● TASK DESCRIPTION
Transcribe the data in full and exactly, omitting any pictures.

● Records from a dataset
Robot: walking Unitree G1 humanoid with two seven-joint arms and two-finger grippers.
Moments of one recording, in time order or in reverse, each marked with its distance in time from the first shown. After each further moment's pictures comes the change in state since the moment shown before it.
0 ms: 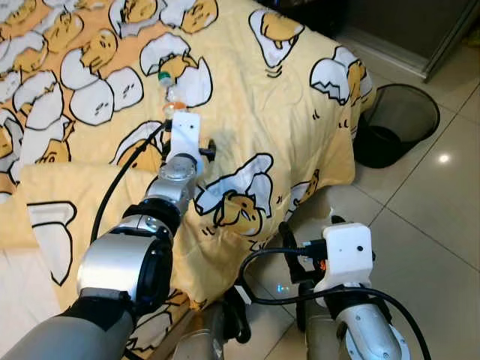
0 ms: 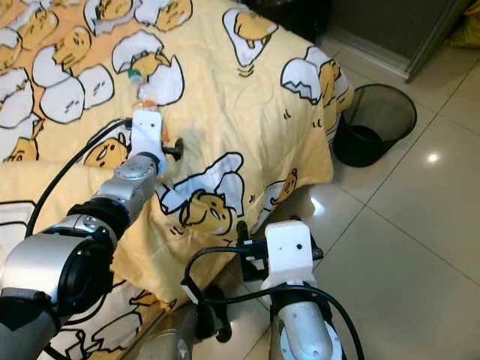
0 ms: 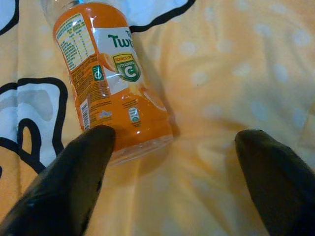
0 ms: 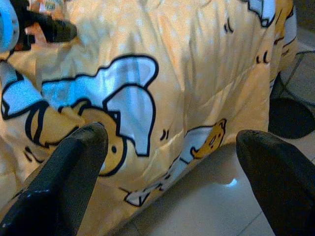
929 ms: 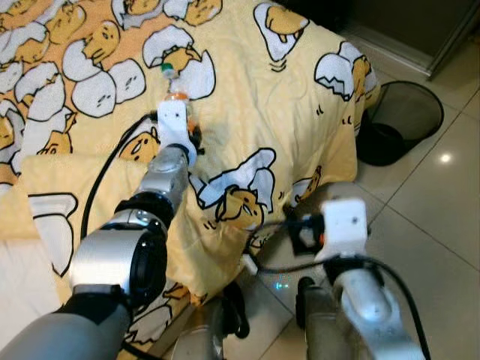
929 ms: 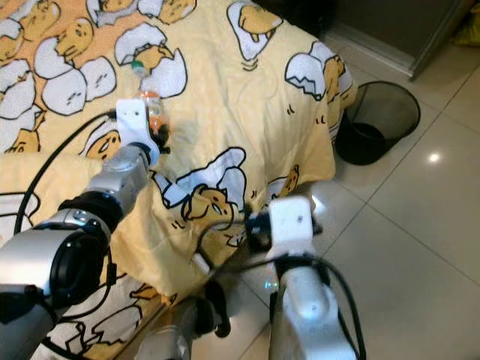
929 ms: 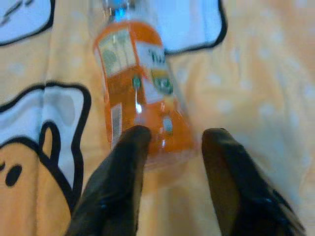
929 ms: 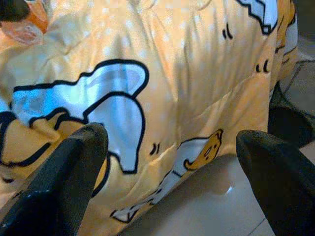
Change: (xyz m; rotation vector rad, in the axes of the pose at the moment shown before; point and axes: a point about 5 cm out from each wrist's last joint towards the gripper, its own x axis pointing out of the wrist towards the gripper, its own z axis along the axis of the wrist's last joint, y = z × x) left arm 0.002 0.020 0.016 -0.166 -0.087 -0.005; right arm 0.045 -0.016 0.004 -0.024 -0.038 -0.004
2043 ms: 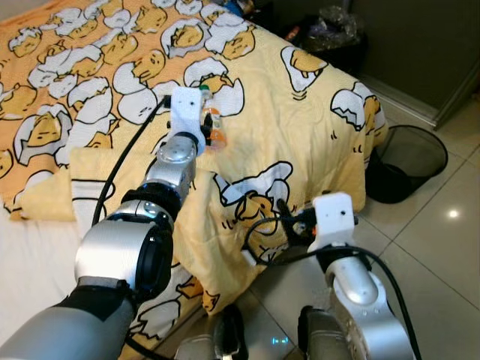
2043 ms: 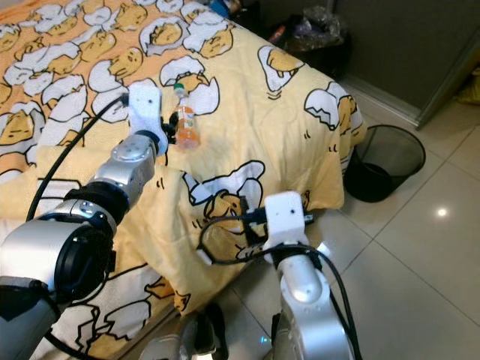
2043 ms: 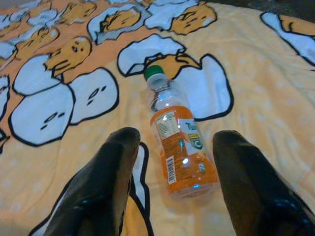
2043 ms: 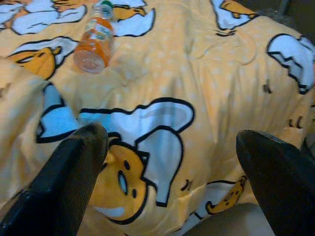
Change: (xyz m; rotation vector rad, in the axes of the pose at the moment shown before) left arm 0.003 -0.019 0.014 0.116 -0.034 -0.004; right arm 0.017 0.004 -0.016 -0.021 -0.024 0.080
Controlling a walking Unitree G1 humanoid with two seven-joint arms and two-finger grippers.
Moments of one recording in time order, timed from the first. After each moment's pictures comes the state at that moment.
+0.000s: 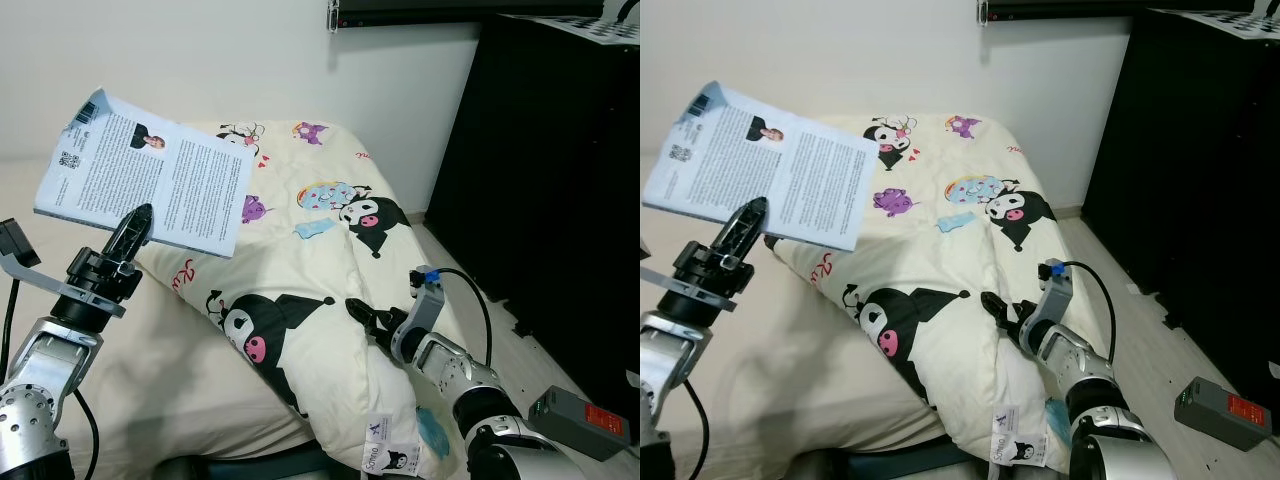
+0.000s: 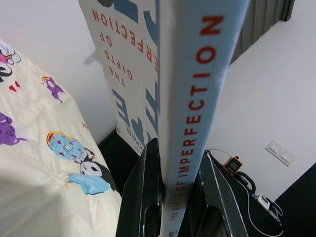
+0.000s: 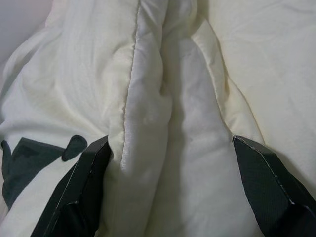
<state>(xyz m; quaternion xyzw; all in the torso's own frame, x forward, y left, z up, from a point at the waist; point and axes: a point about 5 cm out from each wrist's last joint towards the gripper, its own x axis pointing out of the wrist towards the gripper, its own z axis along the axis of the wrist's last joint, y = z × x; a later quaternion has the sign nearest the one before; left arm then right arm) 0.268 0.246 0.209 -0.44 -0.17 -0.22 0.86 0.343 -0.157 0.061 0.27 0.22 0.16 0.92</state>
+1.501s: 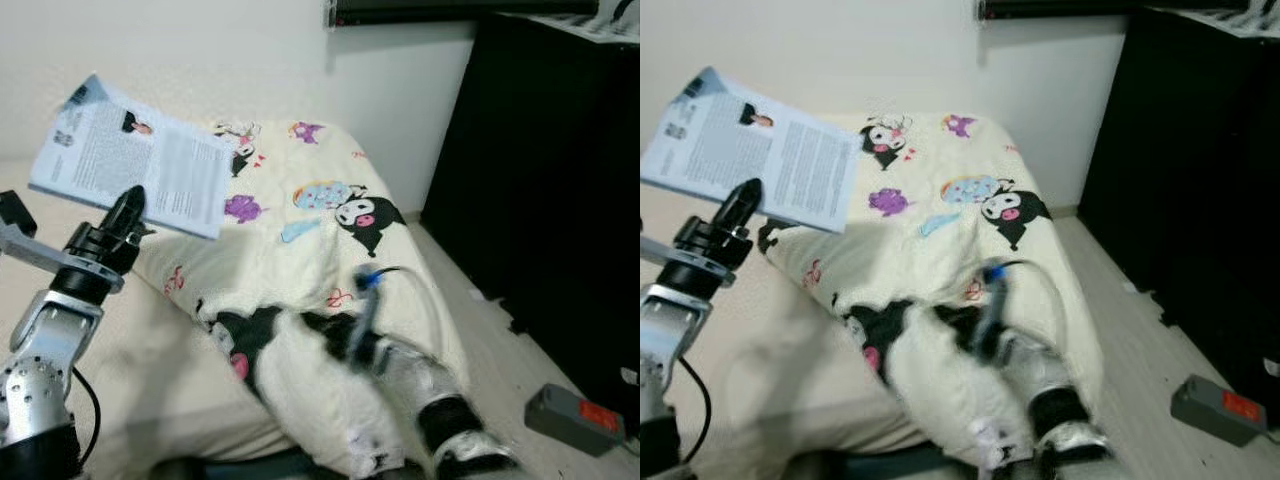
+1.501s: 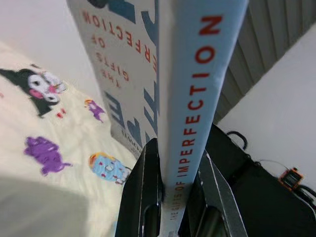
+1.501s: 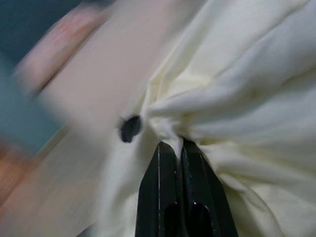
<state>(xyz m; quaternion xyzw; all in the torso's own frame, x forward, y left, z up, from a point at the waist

● ANSWER TO THIS PROBLEM
Robot: walking Unitree G1 humanoid with two seven-joint arms and two-finger grippers.
Moments of one recording, in time order or in reverse, each marked with its distance in time from the first shown. After each further moment's pictures comes the change in state since the moment shown before it.
0 ms: 
0 ms: 
0 ms: 
0 ms: 
929 ms: 
929 ms: 
929 ms: 
929 ms: 
Change: (xyz m; rotation vector rad, in the axes of the pose at the moment shown before; point and axes: a point about 5 cm out from each wrist's last joint towards the gripper, its own x axis pointing out of the wrist towards the gripper, its own z axis along the axis of the wrist's last joint, y = z × x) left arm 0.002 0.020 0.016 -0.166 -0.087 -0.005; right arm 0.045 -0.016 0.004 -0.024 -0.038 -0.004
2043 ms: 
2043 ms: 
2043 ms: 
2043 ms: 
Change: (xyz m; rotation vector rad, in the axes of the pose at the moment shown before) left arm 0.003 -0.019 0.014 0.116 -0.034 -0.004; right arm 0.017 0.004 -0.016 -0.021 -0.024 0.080
Controlling a walking Unitree G1 humanoid with two seven-joint arms and two-finger grippers.
Moments of one recording in time order, timed from the first. After each moment's pictures comes the state at that moment.
+0.000s: 
+0.000s: 
+0.000s: 
<state>(xyz m; quaternion xyzw; all in the torso's own frame, x forward, y left, z up, from a point at the waist; point and axes: a point about 5 cm out from each wrist's last joint towards the gripper, its own x axis pointing out of the wrist towards the gripper, its own z axis along the axis of the wrist's last joint, y = z × x; a later quaternion has the sign nearest the one before; left arm then right arm) 0.268 0.246 0.209 -0.44 -0.17 -0.22 0.86 0.343 -0.157 0.061 0.27 0.22 0.16 0.92</state>
+1.501s: 
+1.501s: 
+1.501s: 
<state>(xyz m; quaternion xyzw; all in the torso's own frame, x forward, y left, z up, from a point at the waist

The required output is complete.